#### [Required action]
The result should hold only the lines from the one with "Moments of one" through the final line of the data below, transcribed exactly, pictures left out.

#### [Given material]

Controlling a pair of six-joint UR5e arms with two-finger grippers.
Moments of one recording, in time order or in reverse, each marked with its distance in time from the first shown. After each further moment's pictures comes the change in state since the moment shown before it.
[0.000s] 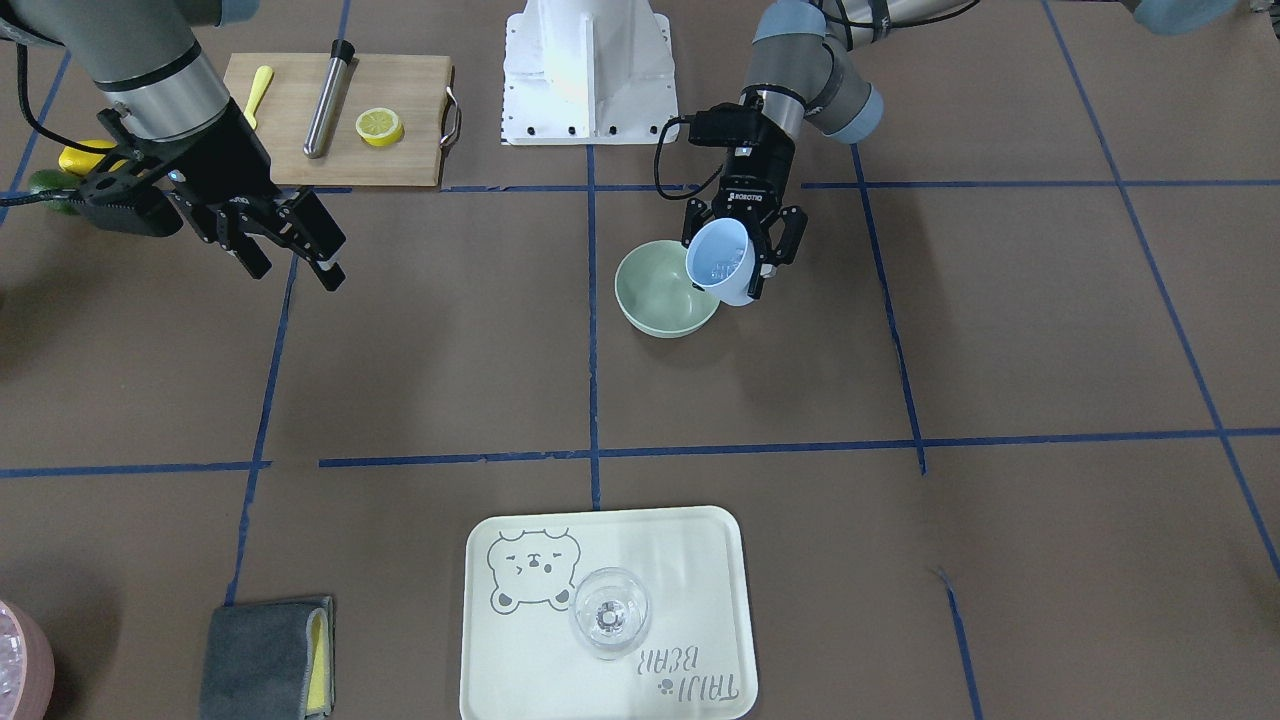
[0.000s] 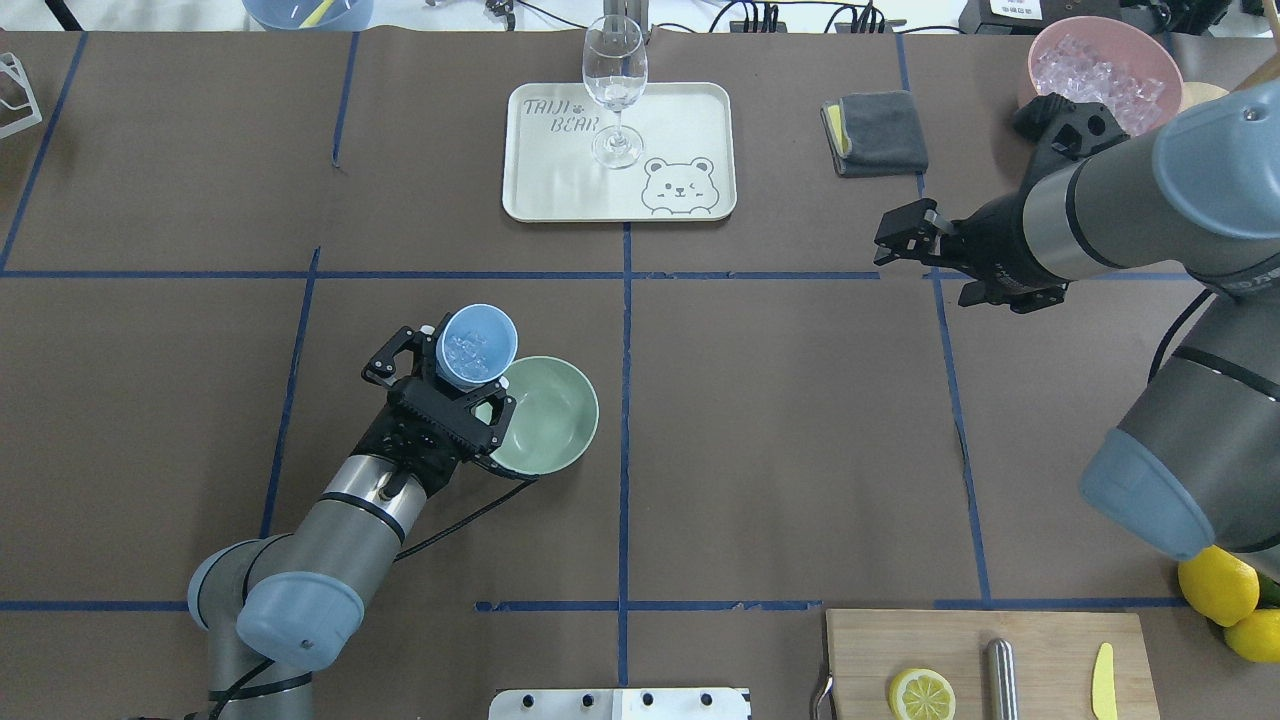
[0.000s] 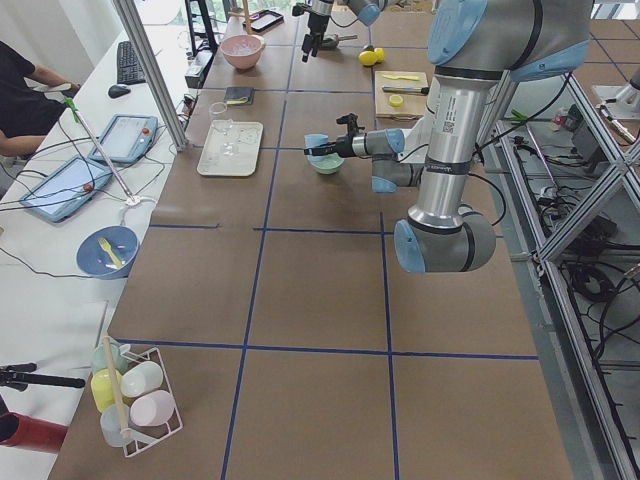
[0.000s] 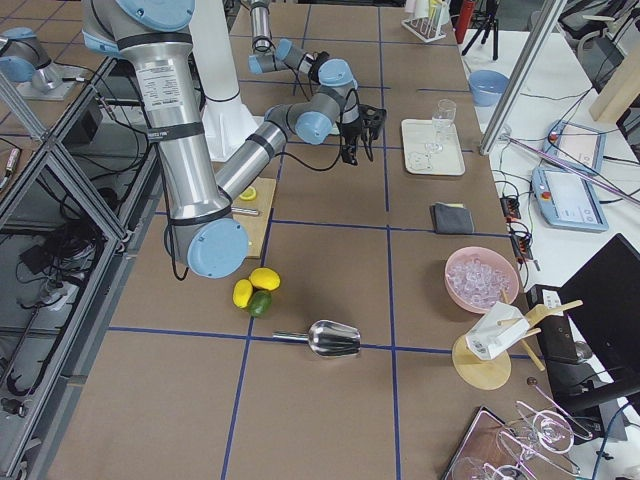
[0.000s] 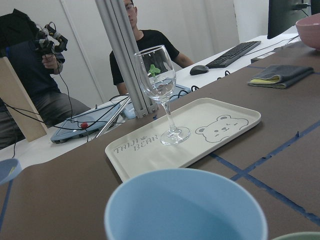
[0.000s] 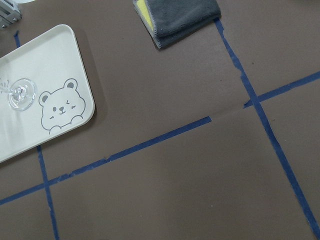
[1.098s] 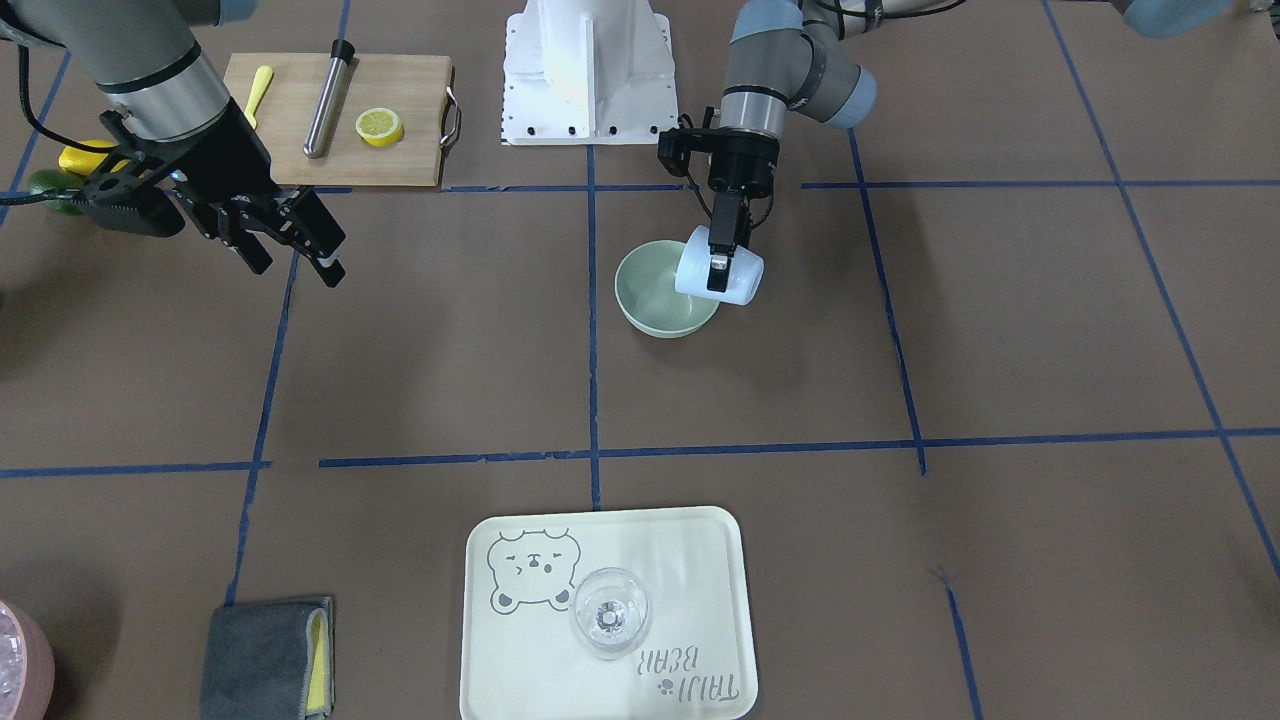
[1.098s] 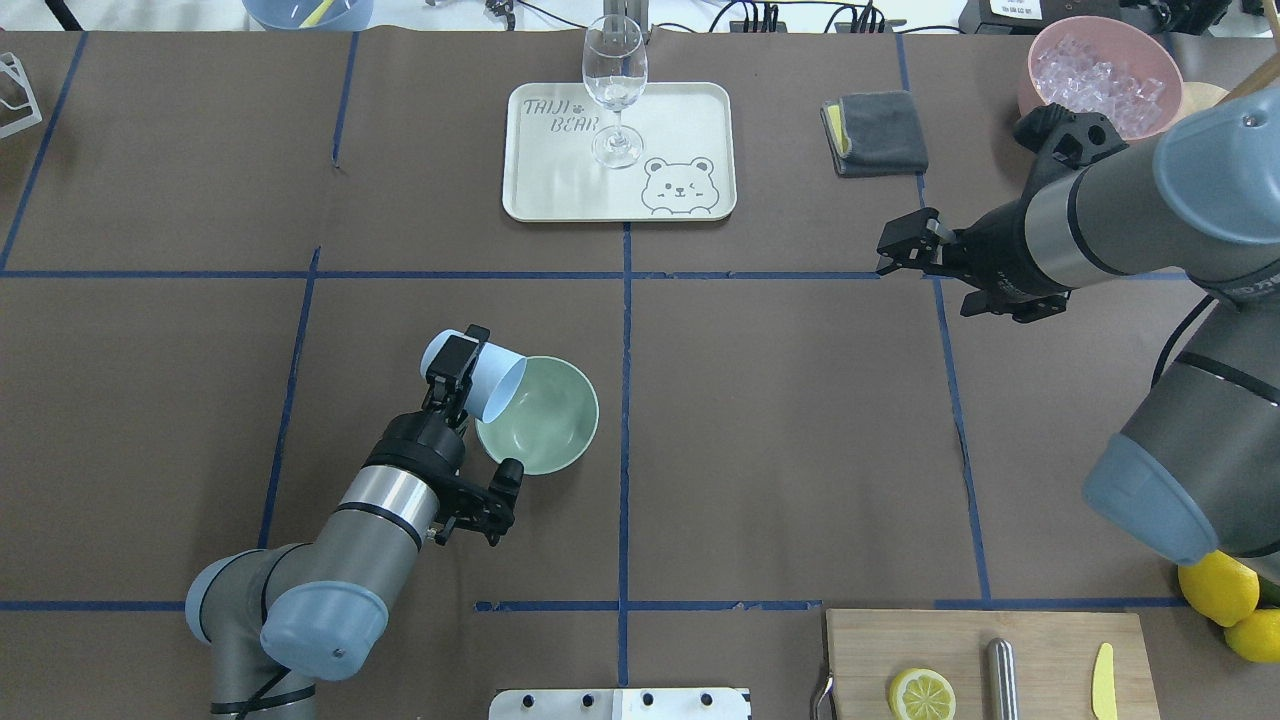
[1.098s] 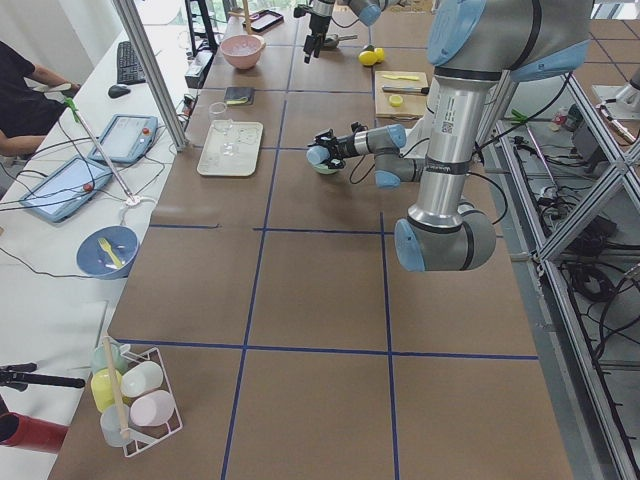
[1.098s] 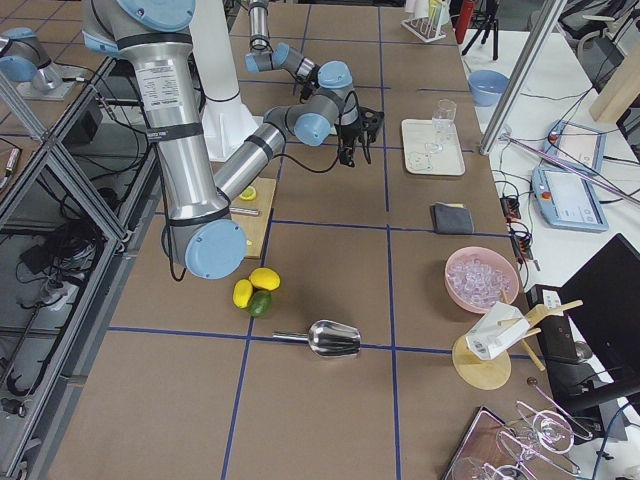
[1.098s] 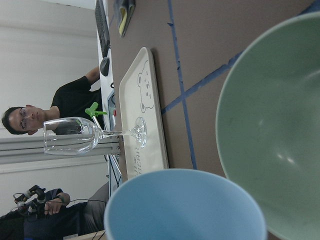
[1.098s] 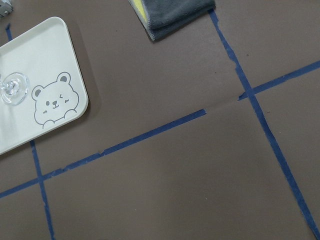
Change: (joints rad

#### [Task answer]
Moments of one recording, in time order or in reverse, each marked with its distance in time from the first shown. After each further moment's pictures comes the change in state since the moment shown before it.
[0.000s] 
[0.000s] 
[0.000s] 
[0.000s] 
[0.000s] 
[0.000s] 
[1.098s] 
[1.098s] 
[1.098s] 
[1.098s] 
[1.098s] 
[1.098s] 
Change: (joints rad

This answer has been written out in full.